What are the 2 types of Heart Failure
- HFReF: Due to a systolic issue therefore investigate problems with pumping.
- HFPeF: Due to a filling issue therefore check for changes in the heart structures or any valvular issues.
- Diagnose between the two by using an echocardiogram
Symptoms of Heart Failure
SOB, Fatigue and weakness, Swelling in the legs, inability to exercise, rapid or irregular heartbeat.
Investigations for HF
Renal function (check for reason of fluid retention), FBC, LFT’s, TFT’s,
- BNP: Identifies patients with LV dysfunction. A value below 100 should rule out acute heart failure. However values above this don’t point directly to the diagnosis. Can be caused by general chamber strain or Atrial Fibrillation.

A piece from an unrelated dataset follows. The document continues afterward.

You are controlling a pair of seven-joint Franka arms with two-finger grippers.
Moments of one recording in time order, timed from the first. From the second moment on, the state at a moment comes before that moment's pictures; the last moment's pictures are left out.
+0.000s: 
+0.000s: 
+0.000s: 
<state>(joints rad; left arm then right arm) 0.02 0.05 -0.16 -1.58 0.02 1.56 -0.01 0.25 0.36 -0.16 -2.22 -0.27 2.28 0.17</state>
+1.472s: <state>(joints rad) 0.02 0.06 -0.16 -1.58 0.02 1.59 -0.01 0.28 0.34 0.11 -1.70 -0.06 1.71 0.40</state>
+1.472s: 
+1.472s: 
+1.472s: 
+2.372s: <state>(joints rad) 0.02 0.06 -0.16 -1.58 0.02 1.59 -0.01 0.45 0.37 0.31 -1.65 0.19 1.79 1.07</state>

- Can perform Cardiac MRI if the echocardiogram is inconclusive as focus in more on the RV and scar tissue formation.
CXR Findings for HF
Cardiomegaly, Pleural effusions, Perihilar consolidations, Alveolar oedema…
HF Management
- Lifestyle: Stop smoking and drinking, salt restriction and general fluid restriction especially with general hyponatraemia.
- Medication:
1) Diuretics. 40-500mg of Furosemide is the first line treatment. Can add thiazide diuretic if needed. If the patient becomes hypokalaemic you can add ACEi (often added anyway to bring BP down), if still persists you can add Spironolactone.
2) ARB’s can be used instead of ACEi if hypokalemia isn’t a problem.
3) Beta blockers if systolic BP is over 100 with a resting heart rate of over 60. Start Bisoprolol at 1.25mg for one week and increase by 1.25 every 1-4 weeks, (look at workbook for exact values). At the end you should be on 10mg OD.
IVABRADINE if beta blockers contra-indicated, also slows down the HR. Ensure the patient has a sinus rhythm first.